#### Task prompt:
Within the data that follows, set down exactly the lines from the one containing "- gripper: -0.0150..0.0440" through the one containing "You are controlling", both ends included.

+++ Material provided

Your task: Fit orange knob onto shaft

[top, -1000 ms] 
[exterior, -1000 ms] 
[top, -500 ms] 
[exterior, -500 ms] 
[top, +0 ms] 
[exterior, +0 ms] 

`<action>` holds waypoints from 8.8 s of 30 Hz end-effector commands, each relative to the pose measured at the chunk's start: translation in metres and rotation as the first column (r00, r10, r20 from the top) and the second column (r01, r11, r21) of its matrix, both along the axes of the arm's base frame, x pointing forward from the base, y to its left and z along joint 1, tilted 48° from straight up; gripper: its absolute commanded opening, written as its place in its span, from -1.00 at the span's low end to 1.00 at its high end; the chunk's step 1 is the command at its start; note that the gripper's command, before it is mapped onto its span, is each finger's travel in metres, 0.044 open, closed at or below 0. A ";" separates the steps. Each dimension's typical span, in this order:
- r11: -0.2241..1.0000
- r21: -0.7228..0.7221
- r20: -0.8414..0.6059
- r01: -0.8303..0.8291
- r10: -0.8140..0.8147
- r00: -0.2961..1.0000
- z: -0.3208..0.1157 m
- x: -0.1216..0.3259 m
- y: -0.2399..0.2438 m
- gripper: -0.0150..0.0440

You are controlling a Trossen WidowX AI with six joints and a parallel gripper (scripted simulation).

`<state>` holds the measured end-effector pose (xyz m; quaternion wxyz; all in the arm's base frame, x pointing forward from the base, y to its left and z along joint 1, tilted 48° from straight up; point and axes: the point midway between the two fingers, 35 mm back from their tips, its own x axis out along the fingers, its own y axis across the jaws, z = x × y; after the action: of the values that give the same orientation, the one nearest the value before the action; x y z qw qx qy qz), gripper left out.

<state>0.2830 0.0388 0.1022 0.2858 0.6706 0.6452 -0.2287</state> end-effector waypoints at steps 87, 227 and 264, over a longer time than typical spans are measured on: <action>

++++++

#### Exercise response:
- gripper: -0.0150..0.0440

You are controlling a Trossen WidowX AI with six joints and a parallel gripper (scripted simulation).

The exercise requires nothing more than what has been given.